Which lines in the entries below contain the string "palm"? Show each of them in full.
==== Data to examine ====
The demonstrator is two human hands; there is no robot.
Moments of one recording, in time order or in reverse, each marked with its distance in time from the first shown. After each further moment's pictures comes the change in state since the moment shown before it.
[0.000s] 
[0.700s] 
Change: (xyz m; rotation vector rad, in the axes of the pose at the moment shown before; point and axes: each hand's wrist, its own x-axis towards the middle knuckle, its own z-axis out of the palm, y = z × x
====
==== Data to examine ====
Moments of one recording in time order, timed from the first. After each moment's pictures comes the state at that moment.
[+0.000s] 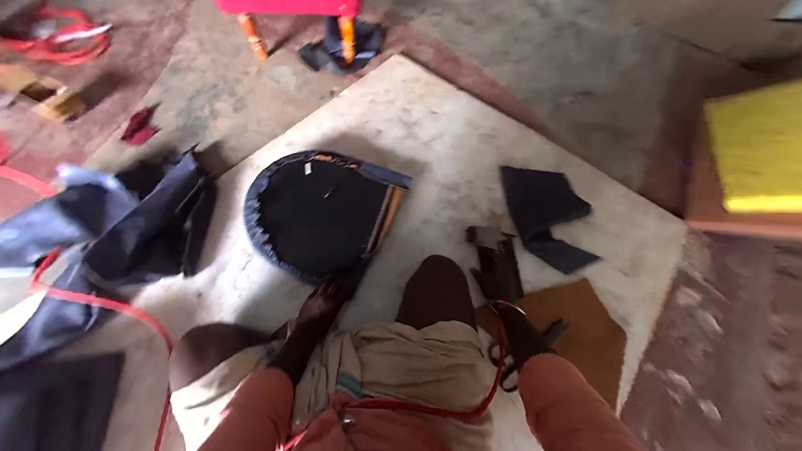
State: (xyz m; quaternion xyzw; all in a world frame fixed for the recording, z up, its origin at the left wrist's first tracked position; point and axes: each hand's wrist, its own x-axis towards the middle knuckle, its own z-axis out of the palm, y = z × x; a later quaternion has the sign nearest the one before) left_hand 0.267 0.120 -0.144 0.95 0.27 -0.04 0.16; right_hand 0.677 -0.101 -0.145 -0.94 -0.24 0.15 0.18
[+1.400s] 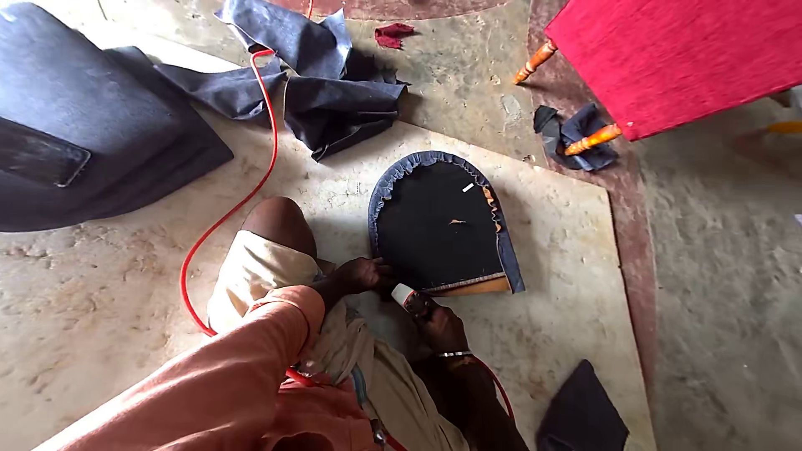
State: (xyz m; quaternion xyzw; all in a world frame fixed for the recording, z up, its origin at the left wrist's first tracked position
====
▶ Output of the exercise
Change: (xyz m; rotation vector rad, in the axes of the pose at the moment shown before; point and axes: each hand's wrist, its own x-axis towards the middle knuckle, its own z-axis out of the palm, y = z × x
State: (xyz m; quaternion xyzw; all in a world frame fixed for the recording, z up, its origin at the left wrist's first tracked position; point and axes: each hand's wrist, its own x-axis towards the middle knuckle, its own z-axis out of the palm, y = z × x; a later quaternion has the sign nearest the one before) left_hand 0.267 0.120 -0.144 0.95 0.27 -0.04 0.16; right_hand 0.677 -0.101 -0.145 -0.94 -0.24 0.15 0.18

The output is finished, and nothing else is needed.